Si nous voulons entrer dans la joie de Dieu, il nous faut accepter de devenir un maillon de cette chaîne d’amour partagé. L’amitié que nous offre Jésus n’est pas réservée à une élite, car tous les hommes y sont invités.
Dans la première lecture, lorsque Pierre se rend à Césarée chez un Centurion de l’armée romaine, c’est-à-dire chez un païen, il s’écrie : «  Dieu ne fait pas de différences entre les hommes. » Pour nous, aujourd’hui, cela paraît une évidence - est-ce si sûr… ? -  mais en tout cas, pour les juifs et les chrétiens de l’époque, cela n’allait pas de soi. Le grand projet de Dieu sur le monde, c’est que tous les humains finissent par former ensemble une immense chaîne où tous se voudront frères les uns des autres, quelles que soient leur culture ou leur religion. C’est ainsi que nous pourrons nous enrichir mutuellement dans le respect de nos différences. Car chacun doit garder son identité propre : ce ne doit pas être une fusion, mais une communion dans la diversité de tous. Dieu souffre quand il voit ses enfants s’affronter. Son grand désir, c’est de nous voir nous accueillir et fraterniser ensemble.
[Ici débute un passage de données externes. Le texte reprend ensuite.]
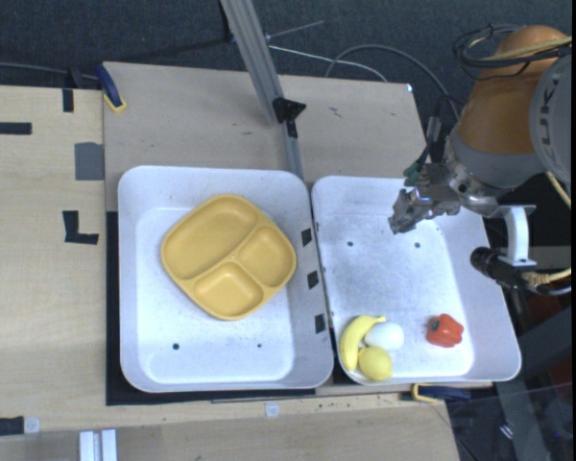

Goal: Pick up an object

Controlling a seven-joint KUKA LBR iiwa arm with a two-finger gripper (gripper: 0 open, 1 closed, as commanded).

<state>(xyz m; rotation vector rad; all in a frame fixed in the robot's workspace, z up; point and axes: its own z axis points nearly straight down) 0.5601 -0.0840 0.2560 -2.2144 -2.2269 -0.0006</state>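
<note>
Gripper (404,217) hangs over the upper part of the right bin (365,200); I cannot tell its state. Near that bin's front edge lie a banana (355,334), a white egg (386,335), a lemon (375,362) and a red pepper (444,329). A yellow divided plate (228,255) sits in the left bin (139,257).

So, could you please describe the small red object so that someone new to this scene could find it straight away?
Look at the right-hand white bin, the one below the gripper. Near its front edge lie a few small items. The red object sits alone to the right of the clustered banana, white egg-shaped item and lemon; it is the only red thing there.
</note>
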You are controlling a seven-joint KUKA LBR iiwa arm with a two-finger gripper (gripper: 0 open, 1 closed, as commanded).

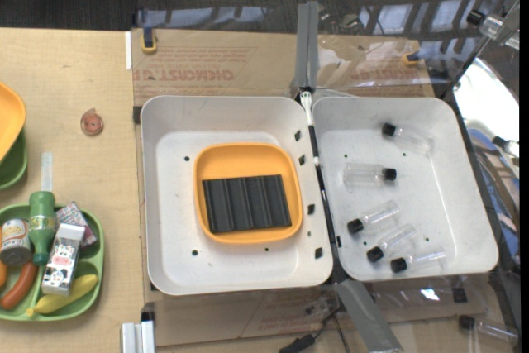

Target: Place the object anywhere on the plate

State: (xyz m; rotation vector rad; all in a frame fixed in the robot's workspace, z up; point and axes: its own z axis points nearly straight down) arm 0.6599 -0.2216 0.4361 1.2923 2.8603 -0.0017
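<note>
Already, by the look of it, your placing step is done: the ribbed black block [250, 203] lies flat on the yellow plate [248, 155] in the left bin [165, 178], well inside the rim and slightly toward the near edge. Five clear vials [369, 174] lie scattered in the right bin [450, 178] (none touching the plate). If one of those is your object instead, you next need a reach into that bin and a firm pinch across a tube that may roll.

Five clear vials [382, 217] with black caps lie scattered in the right bin [471, 202]. At the near left a green tray [83, 293] holds toy food; a bottle [41, 221] stands there.
</note>
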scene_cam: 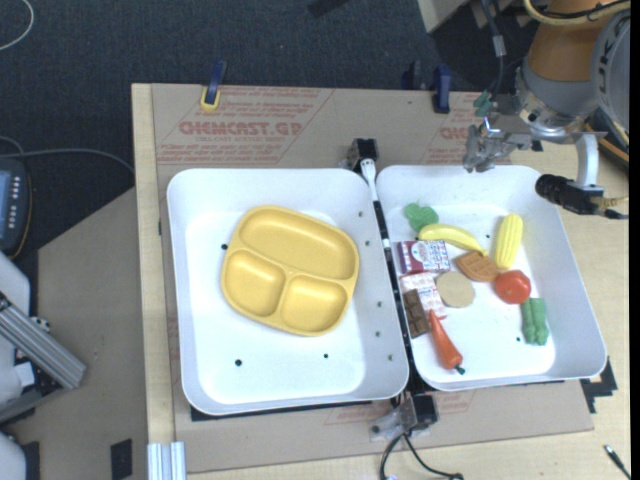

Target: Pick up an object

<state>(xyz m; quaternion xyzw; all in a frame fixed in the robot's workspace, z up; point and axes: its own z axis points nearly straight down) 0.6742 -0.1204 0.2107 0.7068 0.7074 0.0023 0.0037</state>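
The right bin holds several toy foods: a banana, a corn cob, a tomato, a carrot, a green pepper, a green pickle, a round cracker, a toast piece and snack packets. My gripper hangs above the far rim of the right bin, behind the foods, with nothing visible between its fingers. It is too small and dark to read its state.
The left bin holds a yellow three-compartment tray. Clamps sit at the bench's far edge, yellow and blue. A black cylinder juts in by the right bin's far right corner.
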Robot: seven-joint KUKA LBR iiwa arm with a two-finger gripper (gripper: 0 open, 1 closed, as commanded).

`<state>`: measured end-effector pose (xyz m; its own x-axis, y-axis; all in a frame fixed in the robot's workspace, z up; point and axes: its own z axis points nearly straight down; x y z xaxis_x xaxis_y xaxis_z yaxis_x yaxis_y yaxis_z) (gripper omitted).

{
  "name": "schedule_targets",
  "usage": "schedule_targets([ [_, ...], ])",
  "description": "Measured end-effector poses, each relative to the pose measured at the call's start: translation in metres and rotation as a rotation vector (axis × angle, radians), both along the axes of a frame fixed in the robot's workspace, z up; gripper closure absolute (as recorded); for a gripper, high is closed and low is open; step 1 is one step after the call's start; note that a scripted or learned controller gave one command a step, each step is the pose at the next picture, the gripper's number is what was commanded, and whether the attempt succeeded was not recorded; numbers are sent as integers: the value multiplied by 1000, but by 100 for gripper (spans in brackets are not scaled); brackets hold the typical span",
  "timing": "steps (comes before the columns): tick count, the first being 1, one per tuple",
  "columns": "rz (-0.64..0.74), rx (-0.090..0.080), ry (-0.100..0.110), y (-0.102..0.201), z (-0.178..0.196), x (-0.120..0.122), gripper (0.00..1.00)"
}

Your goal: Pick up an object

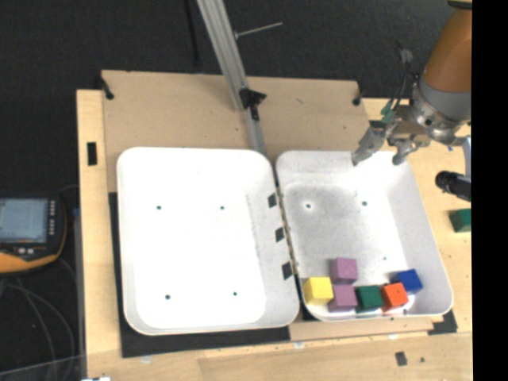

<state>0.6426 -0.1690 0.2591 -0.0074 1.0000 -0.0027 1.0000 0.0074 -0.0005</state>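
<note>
Above the far rim of the right bin [421,205], your claw [382,151] hangs with its 2 fingers spread wide, nothing between them. You see 6 blocks clustered at that bin's near edge, well apart from the claw: a yellow block [319,289], 2 purple blocks [344,270], a green block [369,298], an orange block [394,295] and a blue block [408,280]. The left bin [198,236] sits just beside it on the tabletop [175,109].
</note>
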Motion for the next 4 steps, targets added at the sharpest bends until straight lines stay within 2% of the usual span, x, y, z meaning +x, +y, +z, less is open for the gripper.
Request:
schedule_targets([
  [1,6,-2,-3,0,12,1,100],
  [2,-2,5,7,62,-81,-11,100],
  [3,2,6,-1,140,-61,-39,100],
  [4,1,5,-2,202,-62,-27,100],
])
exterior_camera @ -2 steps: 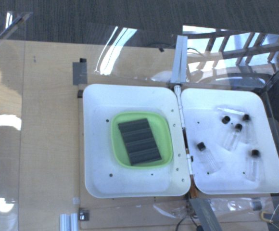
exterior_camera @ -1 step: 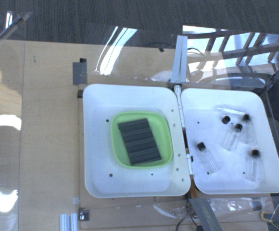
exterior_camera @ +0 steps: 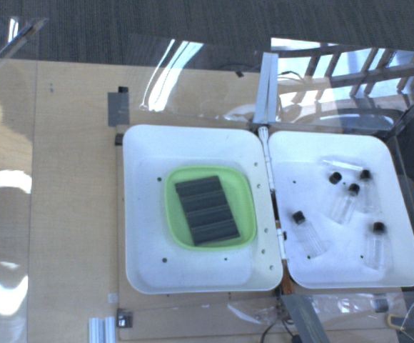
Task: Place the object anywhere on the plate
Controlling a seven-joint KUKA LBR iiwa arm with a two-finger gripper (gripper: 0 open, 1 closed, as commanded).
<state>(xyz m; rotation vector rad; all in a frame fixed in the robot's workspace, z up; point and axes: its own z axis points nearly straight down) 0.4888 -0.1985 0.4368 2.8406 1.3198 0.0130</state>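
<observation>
Green square plate [exterior_camera: 244,206] is seen in the left white bin [exterior_camera: 143,213], bearing a dark ribbed slab [exterior_camera: 205,210]. Clear capped vials [exterior_camera: 308,234] are scattered in the right white bin [exterior_camera: 392,263], their glass bodies hard to make out.

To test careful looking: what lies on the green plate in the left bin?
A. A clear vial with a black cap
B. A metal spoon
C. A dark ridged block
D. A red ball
C: a dark ridged block lies on the green plate; the clear vials lie in the right bin.

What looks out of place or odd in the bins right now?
The clear vials in the right bin lie scattered at different angles. In the left bin, a dark ridged block sits skewed on the green plate.
</observation>
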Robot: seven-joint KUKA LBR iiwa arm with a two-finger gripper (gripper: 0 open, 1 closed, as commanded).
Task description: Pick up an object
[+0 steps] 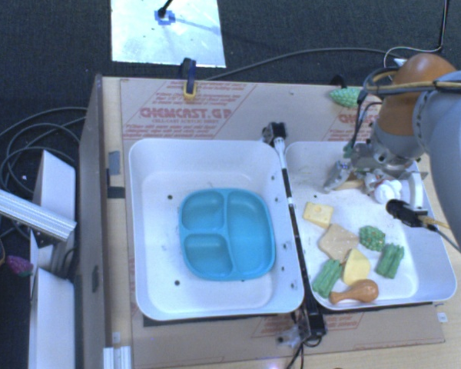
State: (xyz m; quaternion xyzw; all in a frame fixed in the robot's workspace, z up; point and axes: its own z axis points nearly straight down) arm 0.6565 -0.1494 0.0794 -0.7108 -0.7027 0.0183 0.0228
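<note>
Gripper (pixel 344 174) sits low at the far side of my right bin (pixel 438 283); grip state I cannot tell; cheese wedge (pixel 318 214) lies near it.

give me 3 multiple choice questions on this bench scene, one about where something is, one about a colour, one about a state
1. Where does the divided tray lie?
A. in the left bin
B. in the right bin
C. on the floor

2. What colour is that tray?
A. red
B. blue
C. black

3. How does the tray sit?
A. flat, open side up
B. flipped over
C. leaning on the bin wall

Answers:
1 A: it rests on the floor of the left bin, while the toy food pieces lie in the right bin.
2 B: it is light blue against the white bin.
3 A: its three compartments face the camera.

The gripper is at the far end of the right bin.
</note>
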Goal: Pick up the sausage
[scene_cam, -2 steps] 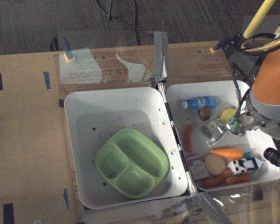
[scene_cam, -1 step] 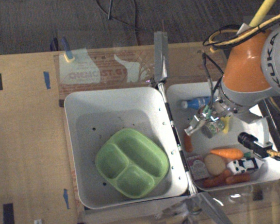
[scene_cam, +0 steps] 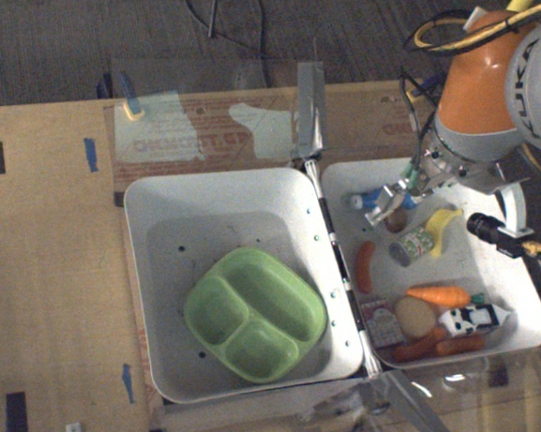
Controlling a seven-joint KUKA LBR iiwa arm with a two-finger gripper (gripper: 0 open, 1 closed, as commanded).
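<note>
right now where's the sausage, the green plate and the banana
sausage [scene_cam: 364,266], camera view, middle of its length
green plate [scene_cam: 224,310], camera view, its left compartment
banana [scene_cam: 443,220], camera view, middle of its curve

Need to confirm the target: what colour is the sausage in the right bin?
Reddish-orange. The sausage lies near the right bin's left wall, clearest in the camera view.

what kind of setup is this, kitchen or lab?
Most likely a robot-manipulation lab bench, not a kitchen. A KUKA arm reaches over two white bins on a wooden bench with blue tape marks; the food, such as the sausage and carrot, looks like toys, and cables run over the floor.
</note>
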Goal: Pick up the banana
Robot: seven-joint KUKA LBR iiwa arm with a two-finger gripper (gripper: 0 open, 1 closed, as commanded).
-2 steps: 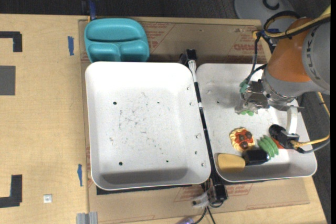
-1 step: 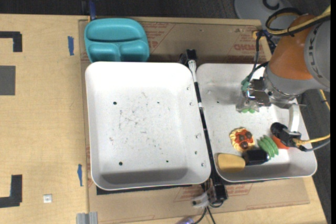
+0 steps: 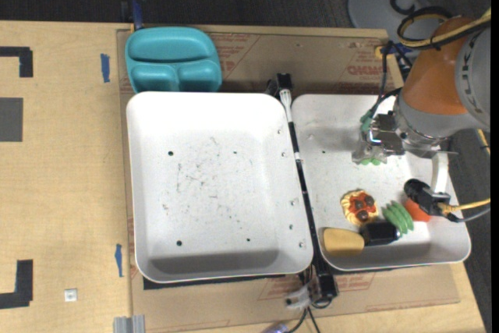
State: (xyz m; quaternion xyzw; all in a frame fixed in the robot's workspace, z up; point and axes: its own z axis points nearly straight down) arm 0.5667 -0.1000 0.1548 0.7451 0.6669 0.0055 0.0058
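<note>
So far nothing of the pick is done, judging from how things lie. The banana, which I take to be the pale yellow, blunt-ended piece, lies flat on the floor of the right bin, in the corner where the front edge meets the wall shared with the left bin. A black thing lies just beside its right end, seemingly touching it.

The end effector hangs over the rear half of the right bin, toward the right wall and well apart from the banana. How far open it is I cannot tell at this slant. A small green bit shows at its lower end. Whether that is part of the tool or a loose item I cannot tell either. It does not have the banana.

Other contents, along the front of the right bin:
- a round yellow-and-red thing, just behind the banana
- a green thing, right of the round one
- an orange thing, touching the green one

Left to do, in my judgement, is the whole sequence:
- travel toward the front-left corner
- descend over the banana
- close on it
- lift it

Risks: the bin walls leave little room on two sides of the banana. The black neighbour may get caught in the grasp.
</note>
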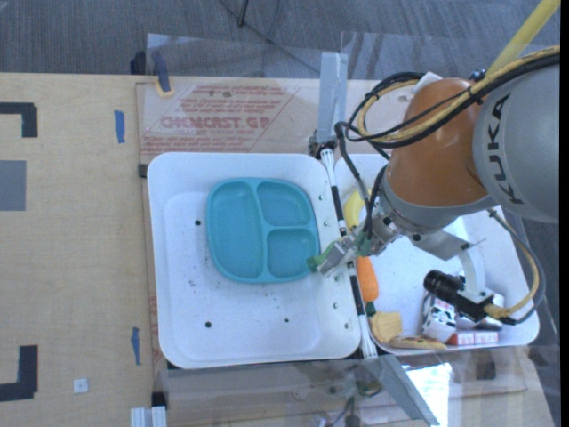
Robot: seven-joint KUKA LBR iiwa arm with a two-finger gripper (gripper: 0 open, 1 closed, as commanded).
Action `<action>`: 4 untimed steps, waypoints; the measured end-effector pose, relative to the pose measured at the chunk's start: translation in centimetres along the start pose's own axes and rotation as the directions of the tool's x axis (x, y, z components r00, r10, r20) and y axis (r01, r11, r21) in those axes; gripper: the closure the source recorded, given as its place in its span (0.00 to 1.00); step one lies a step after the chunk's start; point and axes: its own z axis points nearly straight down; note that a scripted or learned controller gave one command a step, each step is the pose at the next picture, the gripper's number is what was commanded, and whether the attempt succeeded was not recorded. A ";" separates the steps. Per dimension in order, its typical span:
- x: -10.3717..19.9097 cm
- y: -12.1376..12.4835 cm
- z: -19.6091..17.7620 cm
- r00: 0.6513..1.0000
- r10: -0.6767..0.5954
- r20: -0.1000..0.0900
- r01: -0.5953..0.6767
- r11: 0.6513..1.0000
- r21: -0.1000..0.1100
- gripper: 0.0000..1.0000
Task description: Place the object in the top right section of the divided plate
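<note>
A teal divided plate lay in the left bin. Just beside its lower right corner, the gripper hovered over the bins' shared edge, clamped on a small green object. An orange carrot lay in the right bin.

A teal plastic divided plate lies in the left shallow white bin, toward its upper right. The grey arm with the orange band reaches over the right white bin; its gripper sits at the wall between the bins, with something small and green at its tip, touching the plate's lower right edge. An orange carrot-shaped piece lies just beside it along the right bin's left edge.
</note>
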 end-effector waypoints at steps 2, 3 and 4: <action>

τ    “Aimez-vous les uns les autres comme je vous ai aimés…”
Autant dire que le disciple est appelé à passer par où Jésus est passé. Le verbe aimer prend alors un sens bien précis. “Nul n’a de plus grand amour que celui qui donne sa vie pour ses amis.” C’est en regardant vers la croix du Christ que nous comprenons mieux ce que cela signifie pour nous chrétiens d’aujourd’hui. On commence à donner sa vie en écoutant, en supportant, en partageant, en encourageant. C’est tous ces gestes d’amour et de partage qui font la valeur d’une vie et qui sont source de bonheur. Saint Paul, dans les Actes des Apôtres, au chapitre 10, verset 35 , nous demande de  nous souvenir des paroles de Jésus : « Il y a plus de bonheur à donner qu’à recevoir. » 
Ces paroles m’ont longtemps étonné mais j’ai mieux compris, depuis que je suis diacre, que pour avoir quelque chose à donner, il faut d’abord recevoir. C’est pour cela que Jésus nous demande de « demeurer » dans son amour. Oui, j’ai mieux compris l’importance d’accueillir l’amour de Dieu et de reconnaître sa présence dans les sœurs et les frères que je suis appelé à rencontrer. Je peux dire que, même si ce n’est pas toujours facile, je fais très souvent l’expérience de vivre mon ministère diaconal avec grand bonheur. Par exemple, aider des jeunes qui veulent s’unir dans le mariage demande certes un gros investissement en temps d’écoute, de partage, de réflexion et aussi de préparation mais quel bonheur de les voir heureux et rayonnants de joie ! Prendre du temps pour rencontrer quelqu’un, se mettre à son écoute et l’aider dans ses difficultés, cela peut parfois sembler contraignant, exigeant et pourtant procurer une grande paix intérieure. Il m’arrive de partir à une réunion, en soirée notamment, plus par devoir que par enthousiasme et d’en revenir régénéré. Vous l’avez sûrement tous expérimenté : lorsqu’on accepte de donner un peu on est parfois surpris de recevoir beaucoup plus en retour. Nous éprouvons tous le désir d'entrer en relation avec les autres et nous nous réalisons pleinement quand nous nous donnons librement aux autres.
«Ce que je vous commande, c'est de vous aimer les uns les autres ». Que cette Eucharistie nous aide à former avec tous une grande chaîne d’amour partagé en accueillant celui qui est Amour et source de tout amour.